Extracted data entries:
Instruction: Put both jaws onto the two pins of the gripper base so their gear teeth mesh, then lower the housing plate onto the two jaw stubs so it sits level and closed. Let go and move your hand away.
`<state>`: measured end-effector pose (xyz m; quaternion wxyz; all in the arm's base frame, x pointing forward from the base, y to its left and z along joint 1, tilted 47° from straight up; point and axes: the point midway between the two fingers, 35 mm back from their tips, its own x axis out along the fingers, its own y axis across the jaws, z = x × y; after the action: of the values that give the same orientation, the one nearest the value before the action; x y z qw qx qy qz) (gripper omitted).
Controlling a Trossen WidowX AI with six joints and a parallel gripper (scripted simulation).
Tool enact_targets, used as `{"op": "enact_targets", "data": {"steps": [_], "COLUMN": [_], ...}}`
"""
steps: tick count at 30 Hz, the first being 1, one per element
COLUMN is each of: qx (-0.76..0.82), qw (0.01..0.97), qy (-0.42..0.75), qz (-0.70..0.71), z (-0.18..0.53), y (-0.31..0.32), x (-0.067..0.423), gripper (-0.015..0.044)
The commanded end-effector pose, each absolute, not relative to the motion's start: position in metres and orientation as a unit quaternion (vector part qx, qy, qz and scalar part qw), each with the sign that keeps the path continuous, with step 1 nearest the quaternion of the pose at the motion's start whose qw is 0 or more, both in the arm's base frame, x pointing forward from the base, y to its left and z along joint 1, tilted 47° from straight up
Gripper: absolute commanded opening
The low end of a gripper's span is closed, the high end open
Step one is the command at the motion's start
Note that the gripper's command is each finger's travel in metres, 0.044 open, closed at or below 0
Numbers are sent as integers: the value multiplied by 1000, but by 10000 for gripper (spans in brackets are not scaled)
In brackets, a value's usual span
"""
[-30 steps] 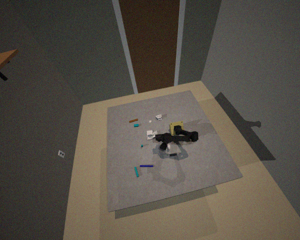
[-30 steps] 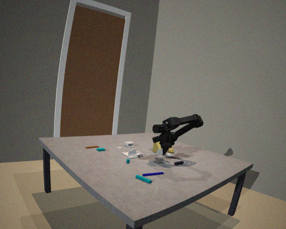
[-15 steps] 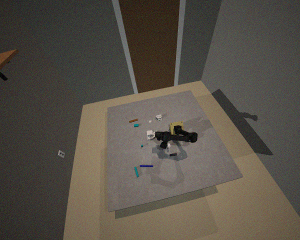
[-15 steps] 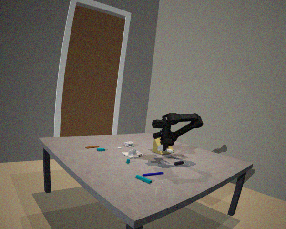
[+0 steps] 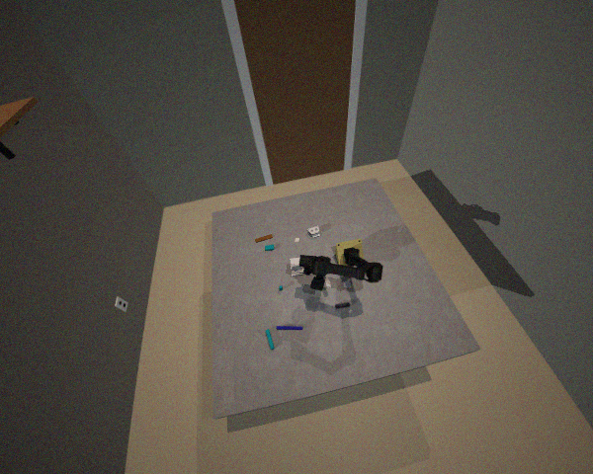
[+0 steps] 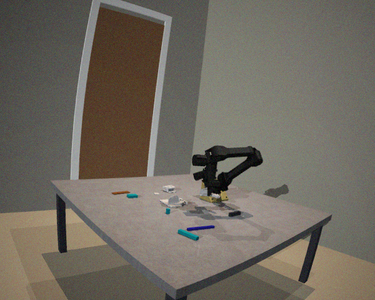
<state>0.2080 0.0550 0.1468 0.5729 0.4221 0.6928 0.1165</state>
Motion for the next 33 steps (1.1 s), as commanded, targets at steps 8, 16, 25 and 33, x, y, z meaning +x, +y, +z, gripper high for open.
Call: {"op": "enact_targets", "data": {"steps": [8, 16, 25, 33], "qx": [398, 381, 362, 345], "qw": [593, 605, 616, 626], "qy": [686, 682, 677, 672], "qz": [138, 156, 176, 194], "z": [133, 121, 105, 89], "y": [35, 21, 3, -13], "x": [230, 244, 258, 268], "gripper": [134, 134, 134, 134]}}
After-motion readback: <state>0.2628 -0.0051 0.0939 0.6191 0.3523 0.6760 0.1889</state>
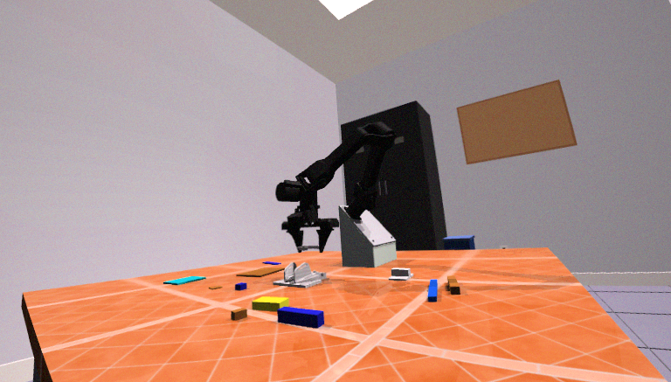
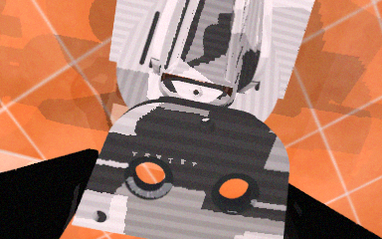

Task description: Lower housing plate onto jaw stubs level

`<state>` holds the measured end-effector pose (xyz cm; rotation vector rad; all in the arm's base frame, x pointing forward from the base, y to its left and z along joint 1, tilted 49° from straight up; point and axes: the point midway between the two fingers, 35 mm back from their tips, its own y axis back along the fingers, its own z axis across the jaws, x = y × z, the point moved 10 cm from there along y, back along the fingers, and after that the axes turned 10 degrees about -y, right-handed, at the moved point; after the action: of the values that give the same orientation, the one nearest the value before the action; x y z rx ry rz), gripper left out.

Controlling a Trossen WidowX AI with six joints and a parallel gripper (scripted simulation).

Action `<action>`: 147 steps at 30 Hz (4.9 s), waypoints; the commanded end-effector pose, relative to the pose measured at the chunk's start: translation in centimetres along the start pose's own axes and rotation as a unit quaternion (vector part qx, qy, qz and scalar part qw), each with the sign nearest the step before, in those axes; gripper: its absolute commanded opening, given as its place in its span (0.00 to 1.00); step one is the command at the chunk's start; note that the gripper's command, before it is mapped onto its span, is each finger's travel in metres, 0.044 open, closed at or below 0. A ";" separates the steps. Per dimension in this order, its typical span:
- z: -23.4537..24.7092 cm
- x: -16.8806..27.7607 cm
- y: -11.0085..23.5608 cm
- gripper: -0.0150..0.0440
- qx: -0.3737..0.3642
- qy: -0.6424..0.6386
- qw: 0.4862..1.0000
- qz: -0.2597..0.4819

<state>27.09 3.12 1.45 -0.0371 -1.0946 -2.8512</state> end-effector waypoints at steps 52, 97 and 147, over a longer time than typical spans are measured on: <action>0.1 0.4 -5.8 0.85 -0.004 -0.006 1.000 0.006; 0.1 0.4 -5.8 0.85 -0.004 -0.006 1.000 0.006; 0.1 0.4 -6.3 0.85 -0.004 -0.011 1.000 0.006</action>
<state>26.24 7.71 -2.61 -0.0639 -1.0879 -2.8515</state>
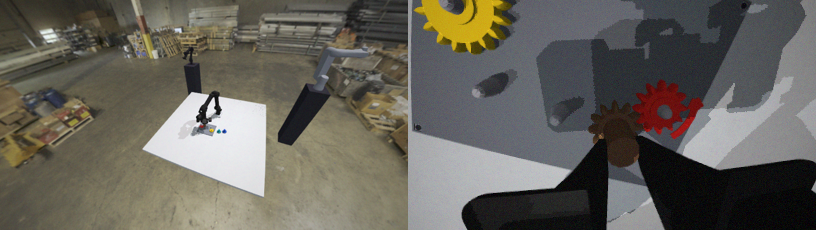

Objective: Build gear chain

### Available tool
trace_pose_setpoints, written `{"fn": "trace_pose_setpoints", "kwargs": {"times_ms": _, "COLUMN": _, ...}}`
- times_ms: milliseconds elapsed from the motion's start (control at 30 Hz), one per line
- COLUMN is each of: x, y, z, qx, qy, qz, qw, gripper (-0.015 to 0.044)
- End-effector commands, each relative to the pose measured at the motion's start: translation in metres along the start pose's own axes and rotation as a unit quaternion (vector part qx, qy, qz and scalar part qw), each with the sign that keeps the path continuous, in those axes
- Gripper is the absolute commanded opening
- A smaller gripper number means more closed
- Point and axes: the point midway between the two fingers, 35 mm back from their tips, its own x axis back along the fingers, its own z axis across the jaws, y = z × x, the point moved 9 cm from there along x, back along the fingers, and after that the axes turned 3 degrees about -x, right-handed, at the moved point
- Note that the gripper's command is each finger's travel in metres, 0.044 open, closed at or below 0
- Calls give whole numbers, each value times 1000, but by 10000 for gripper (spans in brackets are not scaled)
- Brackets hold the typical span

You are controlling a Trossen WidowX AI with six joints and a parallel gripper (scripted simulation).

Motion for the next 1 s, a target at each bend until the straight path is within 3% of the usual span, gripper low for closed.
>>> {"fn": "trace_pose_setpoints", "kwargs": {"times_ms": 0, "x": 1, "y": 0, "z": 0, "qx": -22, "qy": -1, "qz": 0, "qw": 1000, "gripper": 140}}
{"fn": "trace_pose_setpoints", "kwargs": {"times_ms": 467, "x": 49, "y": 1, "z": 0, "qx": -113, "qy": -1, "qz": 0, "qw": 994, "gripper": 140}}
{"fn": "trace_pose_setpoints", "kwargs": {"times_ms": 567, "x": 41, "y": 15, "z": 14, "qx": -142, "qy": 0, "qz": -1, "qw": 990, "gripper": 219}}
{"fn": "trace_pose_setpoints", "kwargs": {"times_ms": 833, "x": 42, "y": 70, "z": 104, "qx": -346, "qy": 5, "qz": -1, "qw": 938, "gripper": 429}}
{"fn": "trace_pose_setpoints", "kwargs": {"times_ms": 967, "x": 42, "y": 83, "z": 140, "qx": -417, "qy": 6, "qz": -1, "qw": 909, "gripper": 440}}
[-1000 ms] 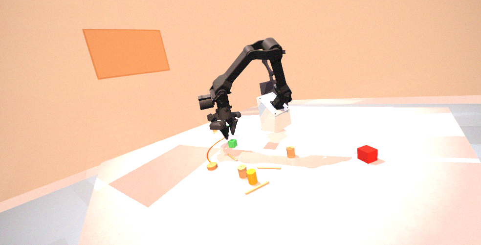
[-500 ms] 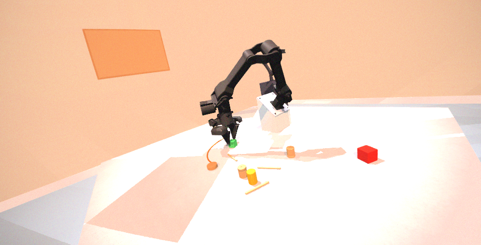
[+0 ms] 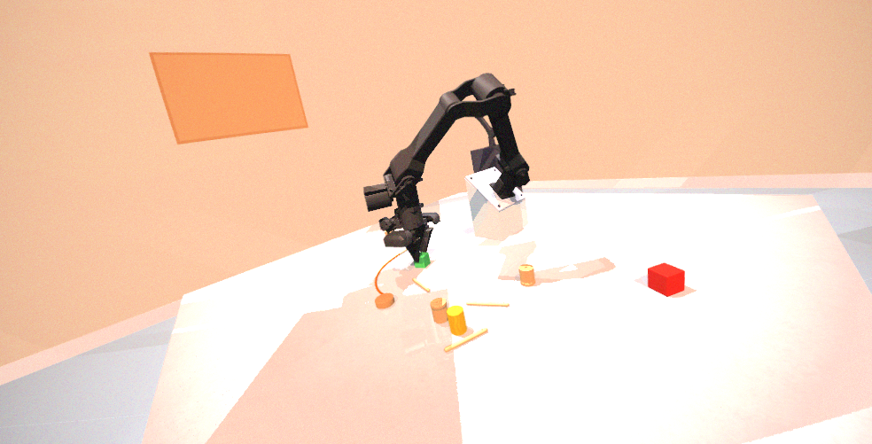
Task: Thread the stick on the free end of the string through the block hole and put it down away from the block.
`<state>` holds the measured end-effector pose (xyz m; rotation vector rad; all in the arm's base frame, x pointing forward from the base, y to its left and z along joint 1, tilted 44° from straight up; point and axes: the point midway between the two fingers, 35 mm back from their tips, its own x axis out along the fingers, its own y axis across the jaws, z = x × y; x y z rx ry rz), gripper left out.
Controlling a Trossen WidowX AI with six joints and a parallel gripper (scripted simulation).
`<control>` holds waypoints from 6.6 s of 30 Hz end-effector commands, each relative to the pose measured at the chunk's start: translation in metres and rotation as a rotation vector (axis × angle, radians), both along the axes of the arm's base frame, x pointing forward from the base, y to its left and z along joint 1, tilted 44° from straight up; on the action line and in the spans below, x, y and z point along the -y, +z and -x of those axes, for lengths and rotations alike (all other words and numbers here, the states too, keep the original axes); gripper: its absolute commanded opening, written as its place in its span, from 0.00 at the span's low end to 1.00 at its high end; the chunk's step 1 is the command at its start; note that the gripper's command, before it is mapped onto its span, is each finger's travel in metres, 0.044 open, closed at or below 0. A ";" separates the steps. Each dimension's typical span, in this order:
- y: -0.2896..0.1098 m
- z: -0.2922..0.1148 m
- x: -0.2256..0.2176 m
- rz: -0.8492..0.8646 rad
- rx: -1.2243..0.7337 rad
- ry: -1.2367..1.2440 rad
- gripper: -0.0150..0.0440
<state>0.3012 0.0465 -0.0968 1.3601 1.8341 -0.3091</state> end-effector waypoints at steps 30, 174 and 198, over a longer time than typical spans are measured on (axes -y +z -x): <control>0.009 -0.001 0.009 0.001 0.000 0.000 0.25; 0.053 0.025 -0.008 0.073 0.976 1.447 1.00; 0.051 0.010 0.007 -0.237 1.824 1.919 1.00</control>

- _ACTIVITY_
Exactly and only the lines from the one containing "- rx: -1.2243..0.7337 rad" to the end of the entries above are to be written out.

- _SOLUTION_
- rx: -1.2243..0.7337 rad
- ry: -1.2367..1.2440 rad
- gripper: -0.0150..0.0440
<state>0.3012 0.0465 -0.0968 1.3601 1.8341 -0.3091</state> end-effector waypoints at steps 30, 174 and 198, over a longer time than typical spans are measured on (axes -y +z -x): <control>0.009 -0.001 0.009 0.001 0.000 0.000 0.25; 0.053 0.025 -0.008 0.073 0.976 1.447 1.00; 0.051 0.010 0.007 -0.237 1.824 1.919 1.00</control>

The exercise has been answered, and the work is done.